BEGIN Input material

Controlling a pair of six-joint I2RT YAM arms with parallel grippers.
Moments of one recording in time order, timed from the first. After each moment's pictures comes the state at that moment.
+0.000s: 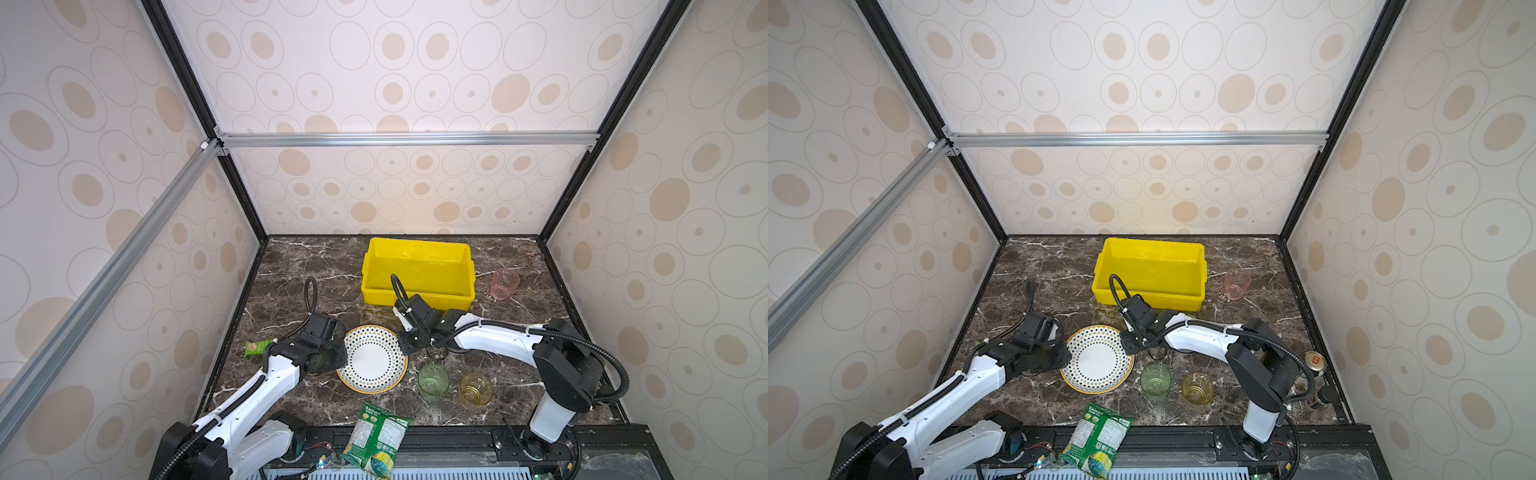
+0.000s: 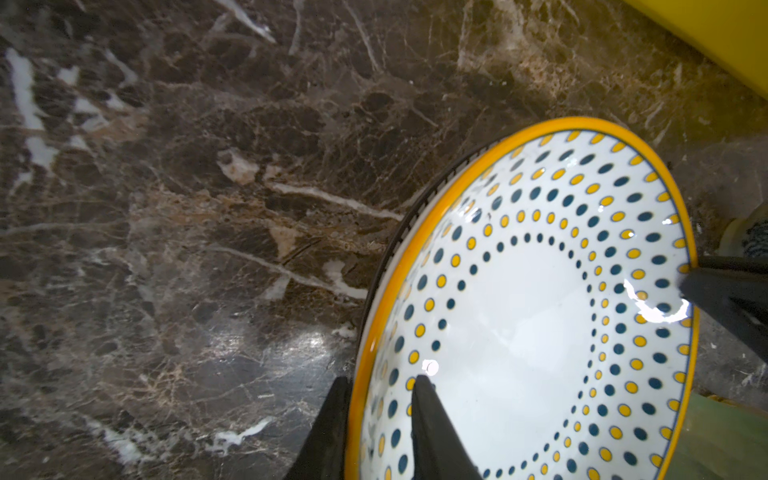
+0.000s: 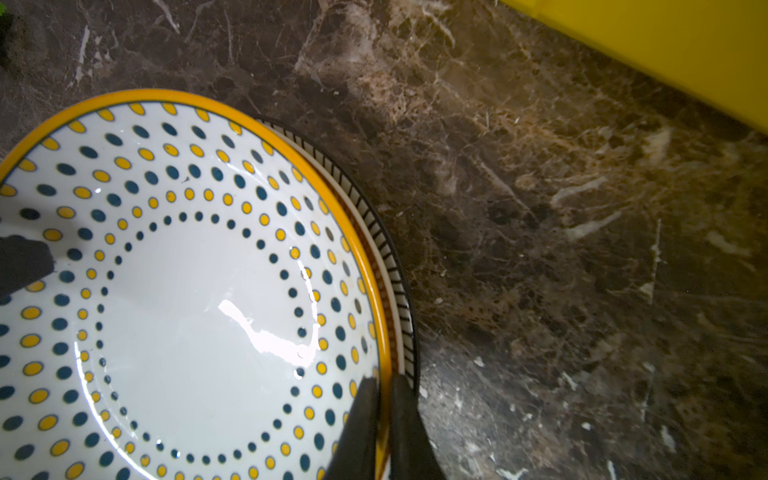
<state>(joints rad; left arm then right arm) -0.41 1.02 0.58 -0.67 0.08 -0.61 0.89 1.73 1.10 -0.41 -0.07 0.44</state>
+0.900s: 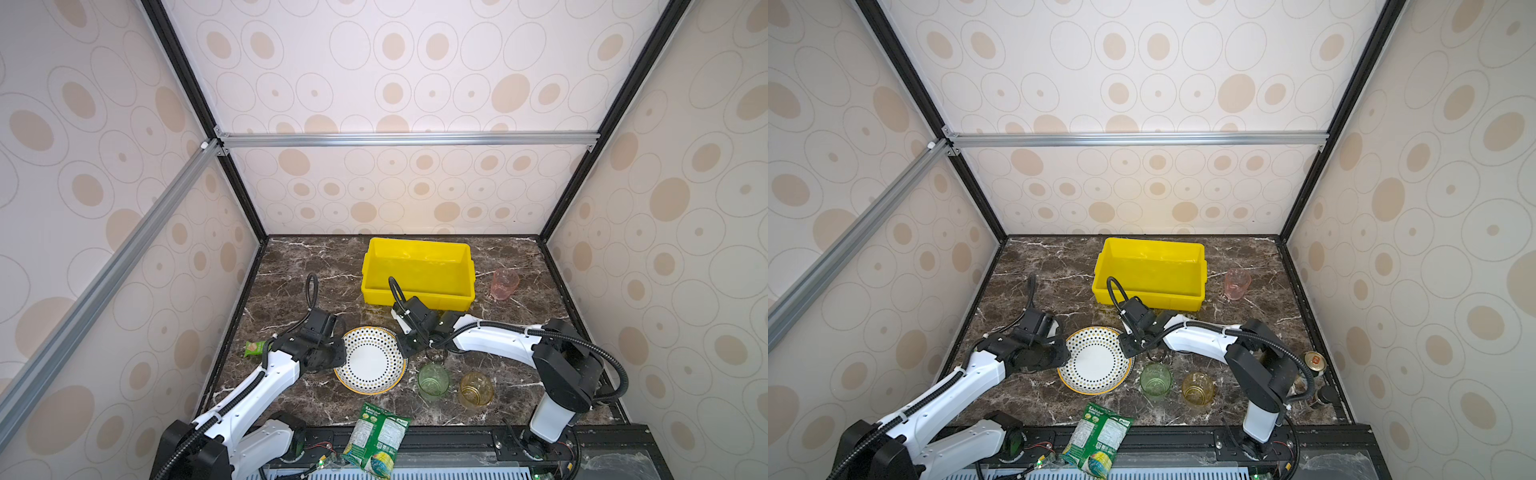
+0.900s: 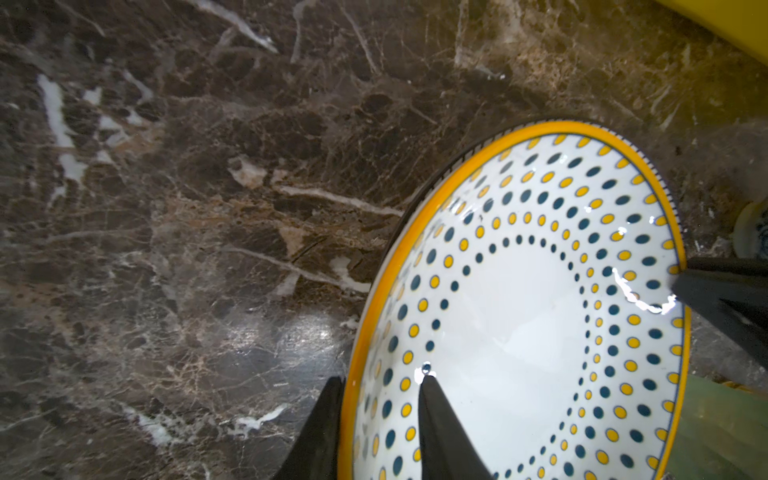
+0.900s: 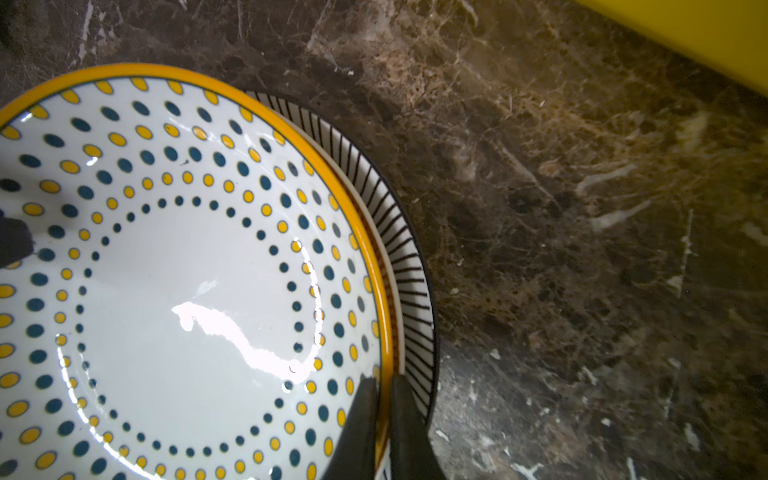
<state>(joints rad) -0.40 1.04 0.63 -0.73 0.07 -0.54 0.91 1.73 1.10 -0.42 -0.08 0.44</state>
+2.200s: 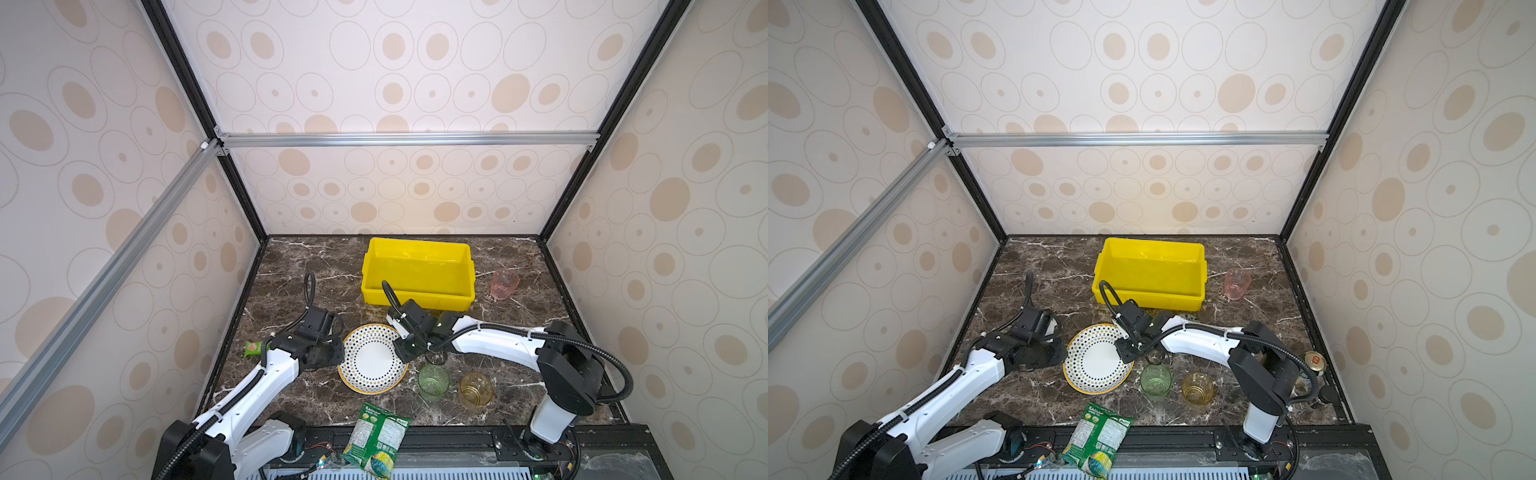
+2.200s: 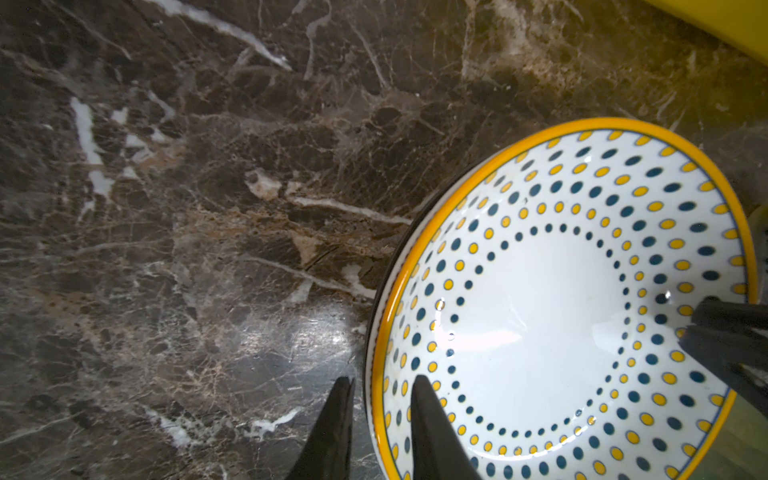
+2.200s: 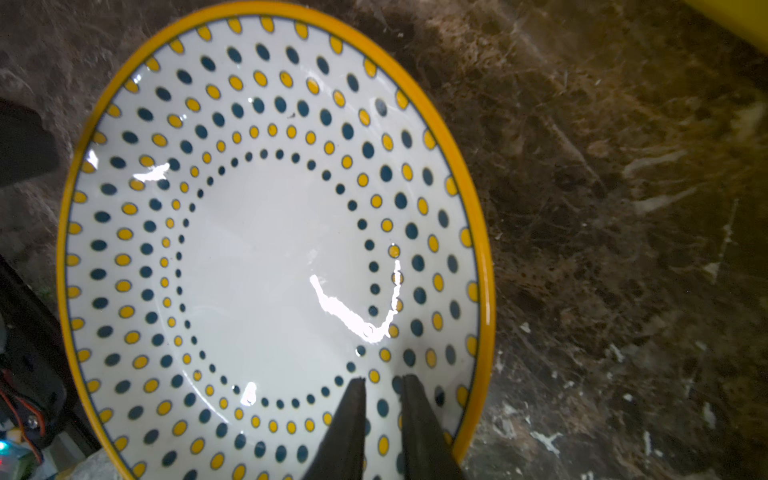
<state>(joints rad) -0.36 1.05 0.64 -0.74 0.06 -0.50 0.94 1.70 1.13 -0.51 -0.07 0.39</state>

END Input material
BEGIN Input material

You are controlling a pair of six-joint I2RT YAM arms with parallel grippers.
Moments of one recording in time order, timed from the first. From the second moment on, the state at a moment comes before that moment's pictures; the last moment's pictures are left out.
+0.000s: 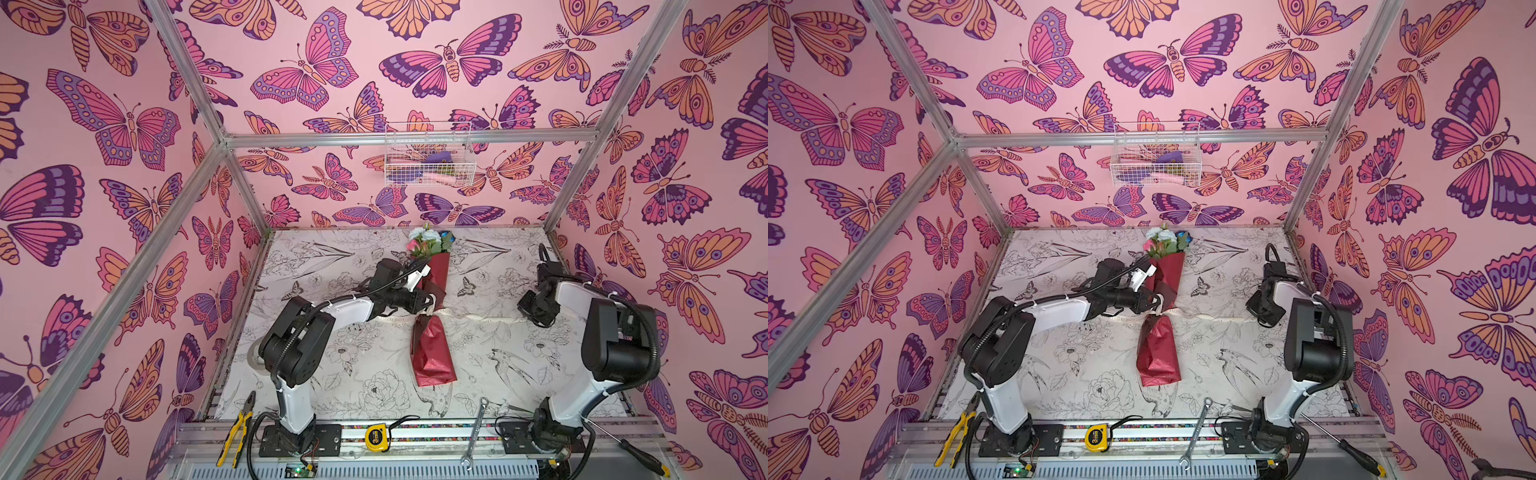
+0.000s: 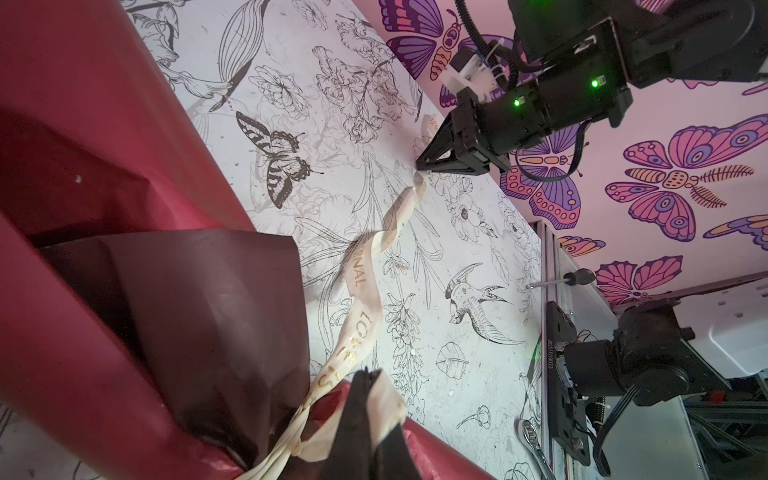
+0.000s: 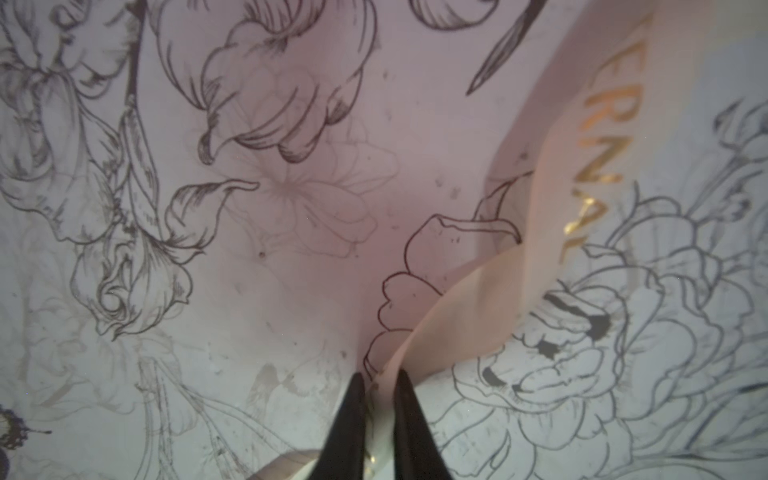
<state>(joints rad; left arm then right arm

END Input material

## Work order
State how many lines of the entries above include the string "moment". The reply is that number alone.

## Reply to the task
2